Fast way of counting non-zero bits in positive integer

zidarsk8 picture zidarsk8 · Mar 22, 2012 · Viewed 90k times · Source

I need a fast way to count the number of bits in an integer in python. My current solution is

bin(n).count("1")

but I am wondering if there is any faster way of doing this?

PS: (i am representing a big 2D binary array as a single list of numbers and doing bitwise operations, and that brings the time down from hours to minutes. and now I would like to get rid of those extra minutes.

Edit: 1. it has to be in python 2.7 or 2.6

and optimizing for small numbers does not matter that much since that would not be a clear bottleneck, but I do have numbers with 10 000 + bits at some places

for example this is a 2000 bit case:

12448057941136394342297748548545082997815840357634948550739612798732309975923280685245876950055614362283769710705811182976142803324242407017104841062064840113262840137625582646683068904149296501029754654149991842951570880471230098259905004533869130509989042199261339990315125973721454059973605358766253998615919997174542922163484086066438120268185904663422979603026066685824578356173882166747093246377302371176167843247359636030248569148734824287739046916641832890744168385253915508446422276378715722482359321205673933317512861336054835392844676749610712462818600179225635467147870208L

Answer

kindall picture kindall · Mar 22, 2012

For arbitrary-length integers, bin(n).count("1") is the fastest I could find in pure Python.

I tried adapting Óscar's and Adam's solutions to process the integer in 64-bit and 32-bit chunks, respectively. Both were at least ten times slower than bin(n).count("1") (the 32-bit version took about half again as much time).

On the other hand, gmpy popcount() took about 1/20th of the time of bin(n).count("1"). So if you can install gmpy, use that.

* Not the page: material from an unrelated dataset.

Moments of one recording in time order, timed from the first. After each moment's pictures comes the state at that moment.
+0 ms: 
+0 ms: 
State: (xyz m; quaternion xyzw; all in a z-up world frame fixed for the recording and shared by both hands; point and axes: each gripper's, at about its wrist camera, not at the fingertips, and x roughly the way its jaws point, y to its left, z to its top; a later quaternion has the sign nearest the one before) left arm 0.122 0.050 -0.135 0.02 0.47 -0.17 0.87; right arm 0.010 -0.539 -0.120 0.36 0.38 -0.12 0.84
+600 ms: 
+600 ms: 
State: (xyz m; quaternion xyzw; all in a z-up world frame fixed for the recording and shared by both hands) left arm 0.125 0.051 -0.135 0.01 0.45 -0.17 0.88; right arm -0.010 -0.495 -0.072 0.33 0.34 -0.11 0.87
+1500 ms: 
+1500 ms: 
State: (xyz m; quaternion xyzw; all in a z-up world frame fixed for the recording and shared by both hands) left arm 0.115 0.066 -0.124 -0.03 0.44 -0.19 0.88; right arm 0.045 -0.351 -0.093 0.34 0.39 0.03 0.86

To answer a question in the comments, for bytes I'd use a lookup table. You can generate it at runtime:

counts = bytes(bin(x).count("1") for x in range(256))  # py2: use bytearray

Or just define it literally:

counts = (b'\x00\x01\x01\x02\x01\x02\x02\x03\x01\x02\x02\x03\x02\x03\x03\x04'
          b'\x01\x02\x02\x03\x02\x03\x03\x04\x02\x03\x03\x04\x03\x04\x04\x05'
          b'\x01\x02\x02\x03\x02\x03\x03\x04\x02\x03\x03\x04\x03\x04\x04\x05'
          b'\x02\x03\x03\x04\x03\x04\x04\x05\x03\x04\x04\x05\x04\x05\x05\x06'
          b'\x01\x02\x02\x03\x02\x03\x03\x04\x02\x03\x03\x04\x03\x04\x04\x05'
          b'\x02\x03\x03\x04\x03\x04\x04\x05\x03\x04\x04\x05\x04\x05\x05\x06'
          b'\x02\x03\x03\x04\x03\x04\x04\x05\x03\x04\x04\x05\x04\x05\x05\x06'
          b'\x03\x04\x04\x05\x04\x05\x05\x06\x04\x05\x05\x06\x05\x06\x06\x07'
          b'\x01\x02\x02\x03\x02\x03\x03\x04\x02\x03\x03\x04\x03\x04\x04\x05'
          b'\x02\x03\x03\x04\x03\x04\x04\x05\x03\x04\x04\x05\x04\x05\x05\x06'
          b'\x02\x03\x03\x04\x03\x04\x04\x05\x03\x04\x04\x05\x04\x05\x05\x06'
          b'\x03\x04\x04\x05\x04\x05\x05\x06\x04\x05\x05\x06\x05\x06\x06\x07'
          b'\x02\x03\x03\x04\x03\x04\x04\x05\x03\x04\x04\x05\x04\x05\x05\x06'
          b'\x03\x04\x04\x05\x04\x05\x05\x06\x04\x05\x05\x06\x05\x06\x06\x07'
          b'\x03\x04\x04\x05\x04\x05\x05\x06\x04\x05\x05\x06\x05\x06\x06\x07'
          b'\x04\x05\x05\x06\x05\x06\x06\x07\x05\x06\x06\x07\x06\x07\x07\x08')

Then it's counts[x] to get the number of 1 bits in x where 0 ≤ x ≤ 255.